Worshipers have different theories for why congregations become small, but many attribute the changes to societal shifts.

"It's a different world today," said Donald Nass, 87, a Southbridge worshiper and a World War II veteran who still wears a patch on his jacket from his Air Force division. "The young people have so much going on. Men and women are both working. And you've got television today. But we really believe in God, and we really believe coming to church is the thing to do."

Mainline Protestant churches in New England often benefit from, and are burdened by, historic buildings that are architecturally significant but costly to maintain. Many of the white steepled churches in the region are now congregations of the United Church of Christ or the Unitarian Universalist Association, and some congregations spend the bulk of their resources maintaining their historic buildings.

Small Protestant congregations are taking a variety of approaches to survive. Many have endowments of more than $1 million that finance their operations. Others raise revenues by leasing steeples for cellphone relays, or basements for day-care centers. And others cut costs by employing a part-time minister.

The worshipers who stay at tiny congregations often say they view their churches as home and the other members as family.
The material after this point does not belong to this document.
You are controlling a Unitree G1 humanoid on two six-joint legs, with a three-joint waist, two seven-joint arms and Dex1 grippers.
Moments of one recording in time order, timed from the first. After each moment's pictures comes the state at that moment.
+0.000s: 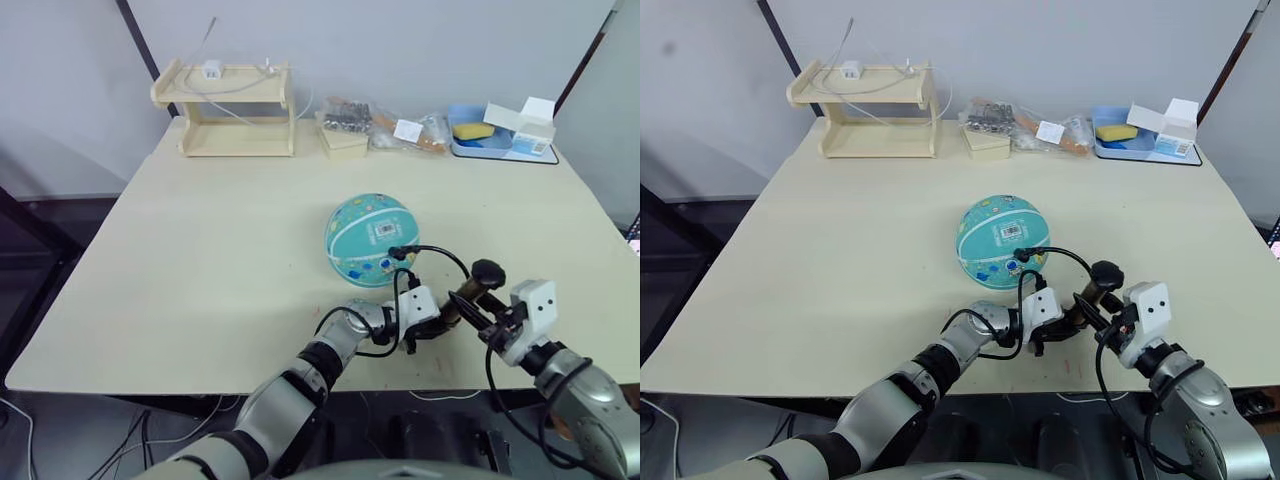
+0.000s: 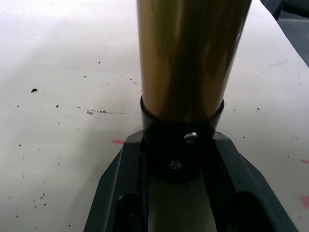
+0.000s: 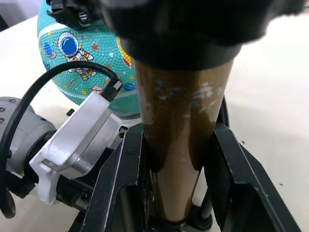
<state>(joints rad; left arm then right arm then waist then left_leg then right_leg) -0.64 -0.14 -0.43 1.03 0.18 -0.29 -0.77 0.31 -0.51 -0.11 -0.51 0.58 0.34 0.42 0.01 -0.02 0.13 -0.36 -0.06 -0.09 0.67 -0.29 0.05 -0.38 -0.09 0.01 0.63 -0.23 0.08</state>
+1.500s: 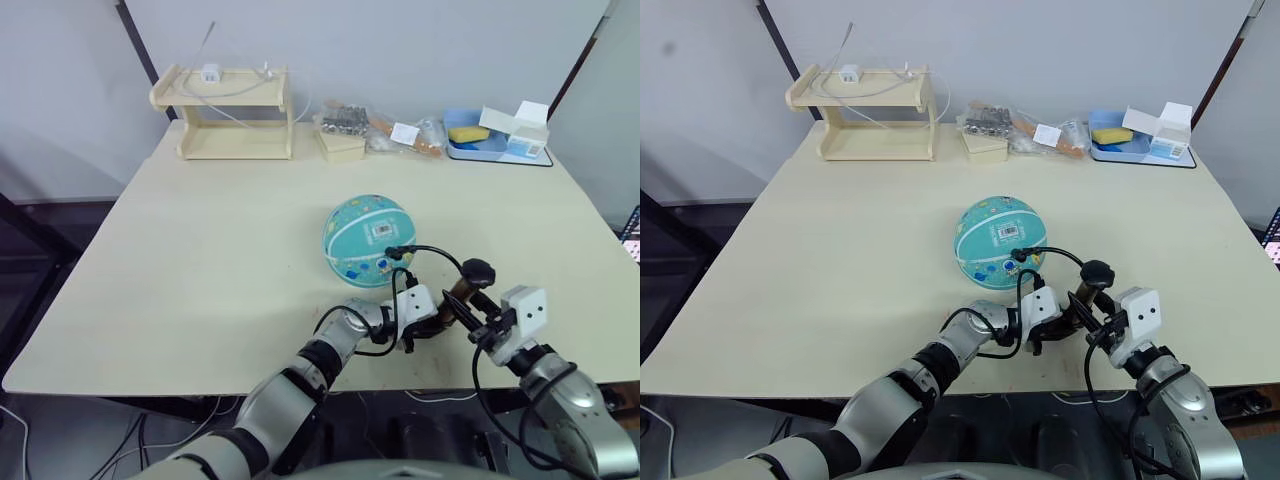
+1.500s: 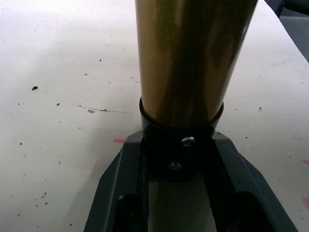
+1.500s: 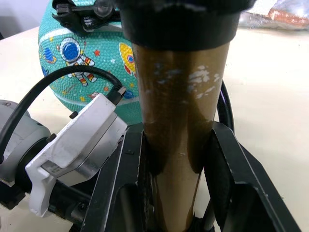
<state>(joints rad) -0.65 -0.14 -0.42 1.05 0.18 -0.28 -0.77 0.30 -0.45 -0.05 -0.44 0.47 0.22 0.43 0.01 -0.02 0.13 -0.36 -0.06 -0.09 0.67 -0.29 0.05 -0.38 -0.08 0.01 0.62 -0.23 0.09</state>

In West Roxbury, where eight to 10 people attend Sunday worship at St. Stephen's United Methodist Church, congregants tend to spread themselves out among the pews because, the Rev. Linda Grenfell said, they think it makes the church look more crowded. In Salem, where the First Universalist Society draws 40 to 60 people to a sanctuary that seats 600, the minister has noted that people head to their favorite pews, except in winter, when they take seats that surround a heating grate.

"Every Sunday, I climb that 15-foot pulpit, because that is a tradition that is important for the congregation to maintain," said the minister, the Rev. Marjorie Matty, who sees some signs of success as the congregation tries to rebuild.

"We have talked about meeting in smaller spaces, but I think having an optimistic view of abundance in a climate of scarcity is an important thing, so we meet in the sanctuary," she said. "It's an extravagance we enjoy."